Course description New Media Theories
Course: New Media Theories
Instructor: Jan Simons
Period: Semester 1
Course catalogue: New Media Theories
Aims
New media theories generally try do one of two things: either they try to formulate the possibilities and purposes of new media, or they try to formulate the positive and negative effects of new media. Very often theories of already existing media serve as a guide or search light (“remediation” is a good example), and these can be illuminating as well as obscuring the functions, uses, and practices of new media. Students will learn to critically investigate the provenance of the claims of new media theories, as well as to confront the claims made by new media theorists with the practices and uses of new media.
Content
New media are gradually leaving the desktop and laptop computers and have started to pervade our everyday urban environments.
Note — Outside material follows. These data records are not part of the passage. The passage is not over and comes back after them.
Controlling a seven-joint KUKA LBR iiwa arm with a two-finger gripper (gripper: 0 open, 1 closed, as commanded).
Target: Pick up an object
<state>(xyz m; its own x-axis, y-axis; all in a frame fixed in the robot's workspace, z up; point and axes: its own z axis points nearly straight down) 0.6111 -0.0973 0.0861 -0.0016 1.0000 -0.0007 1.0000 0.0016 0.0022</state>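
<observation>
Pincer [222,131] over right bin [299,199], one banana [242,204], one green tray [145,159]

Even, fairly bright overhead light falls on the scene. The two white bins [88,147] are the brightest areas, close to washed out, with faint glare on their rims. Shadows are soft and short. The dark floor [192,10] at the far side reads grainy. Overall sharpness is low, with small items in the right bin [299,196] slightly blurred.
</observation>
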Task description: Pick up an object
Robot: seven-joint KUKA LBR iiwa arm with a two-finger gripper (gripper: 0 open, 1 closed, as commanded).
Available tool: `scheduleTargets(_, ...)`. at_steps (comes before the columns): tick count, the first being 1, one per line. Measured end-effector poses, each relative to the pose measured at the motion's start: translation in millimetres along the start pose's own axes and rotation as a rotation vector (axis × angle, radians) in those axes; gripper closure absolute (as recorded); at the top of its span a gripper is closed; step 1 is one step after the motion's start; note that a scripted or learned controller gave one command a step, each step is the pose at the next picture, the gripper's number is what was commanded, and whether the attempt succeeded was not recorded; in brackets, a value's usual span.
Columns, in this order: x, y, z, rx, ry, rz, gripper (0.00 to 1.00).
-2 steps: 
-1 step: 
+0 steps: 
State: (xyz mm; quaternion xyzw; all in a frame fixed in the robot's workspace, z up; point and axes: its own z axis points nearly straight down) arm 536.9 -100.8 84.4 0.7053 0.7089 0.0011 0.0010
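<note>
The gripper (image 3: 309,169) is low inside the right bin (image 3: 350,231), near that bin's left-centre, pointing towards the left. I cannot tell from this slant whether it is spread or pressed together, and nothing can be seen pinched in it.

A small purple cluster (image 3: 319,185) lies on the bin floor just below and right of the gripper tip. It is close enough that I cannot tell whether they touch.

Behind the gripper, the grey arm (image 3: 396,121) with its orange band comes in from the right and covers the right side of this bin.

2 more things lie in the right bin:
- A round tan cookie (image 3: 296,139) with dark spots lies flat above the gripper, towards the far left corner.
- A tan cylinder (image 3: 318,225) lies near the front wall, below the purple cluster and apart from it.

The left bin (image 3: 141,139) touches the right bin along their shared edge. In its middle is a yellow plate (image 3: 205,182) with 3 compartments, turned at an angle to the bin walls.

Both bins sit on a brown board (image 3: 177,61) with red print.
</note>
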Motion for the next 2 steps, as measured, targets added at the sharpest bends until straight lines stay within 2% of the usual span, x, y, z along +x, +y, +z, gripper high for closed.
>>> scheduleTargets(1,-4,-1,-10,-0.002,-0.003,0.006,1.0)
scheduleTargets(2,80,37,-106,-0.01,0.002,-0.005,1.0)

Cyberspace is no longer a parallel world separate from material reality and physical space, but both virtual reality and physical reality are becoming intimately intertwined. CCTV camera’s are everywhere, RFID tags make it possible to track the movements of goods, children, and pets, your mobile phone or your car navigation device keep track of the whereabouts of their owners, “urban screens” that display dynamic and customizable information are popping up everywhere, buildings and sites are being tagged with information that can be retrieved with mobile phones, PDA’s or other portable networked devices.. According to some, “locative media” will be the next “big thing” in the development of new media. However, since locative media are also embedded in global communication networks, the very term “local” seems to have lost its self-evidence and innocence. Locative media also resuscitate older artistic and political movements like the International Situationists of Guy Deborde, or the American group EAT (Experiments in Art and Technology) of Billy Klüver and Robert Rauschenberg. So the question arises: locative media may be new, but are our ways of thinking, speaking and writing about them also? Where do the discourses that currently surround locative media actually come from, and do they help us to better understand these new media or do they rather obscure important aspects of these?